Friday, November 20, 2015

The Discipline of "I" Statements

 Learning to use "I" statements is a building block for peacemaking that we used to practice with our TAP teens.  During last week's DTEC gathering, one of us spoke about the importance of using "I" statements if we are to constructively engage difficult conversations.
Here is another helpful reflection from Jim McGinnis:

"First take the log out of your own eye, and then you will see clearly to take the speck out of your neighbor's eye."  -- Matthew 7:5

     We are so quick to judge others, so quick with "you messages."  But "you messages" usually escalate a conflict. "You lazy jerk!"  "Lazy jerk?  Who do you think you are, some mighty judge?  All you ever do around here is complain.  You never . . ."   We know how such exchanges take place and how they escalate into full-blown fights.

    "I messages" break this cycle of verbal violence and offer us a "third way" to deal with conflict. Many people know only two ways: fight or flight.  Indeed, walking away from a conflictual situation is sometimes prudent. But in many situations it would be better to challenge the injustice or stand up for oneself--without violence.
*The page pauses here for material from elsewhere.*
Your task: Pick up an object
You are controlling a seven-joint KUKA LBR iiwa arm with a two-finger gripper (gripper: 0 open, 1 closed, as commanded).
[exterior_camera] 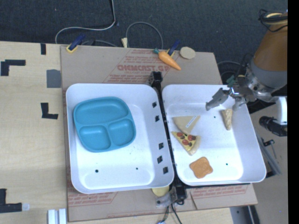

    The best 'I messages" have four components: "I feel . . . when . . . because . . . and I want . . ."  For example: I feel angry, used, and a little confused when you don't do what you say you will, because I then end up doing all the tasks and feel resentful the whole time.  I want you to follow through on your commitments." That is so much more productive and respectful that starting with a "you message."  If this direct statement doesn't produce the desired result, you can try restating it more forcefully: "I'm not sure I made myself clear.  I really do feel resentful when . . ."  If this doesn't work, try adding a realistic consequence:   "I have told you how angry I get when we're having company and you don't do the tasks you've agreed to do.  If you can't share the preparation, I can't agree to having friends over as often."  Finally, if that doesn't work, you can take it to the next level and carry out the consequence.

This kind of verbal assertiveness is a critical skill everyone should learn.  It takes practice, of course, but it also requires a different attitude or mindset.  It's really a spiritual discipline.  I take ownership over my feelings while respecting the dignity of others and refusing to hurt them with my words.  I look at my behavior honestly and refrain from judging others and jumping to conclusions.  But I don't let myself be violated or victimized.  I take the risk to stand up for myself, but refuse to fight.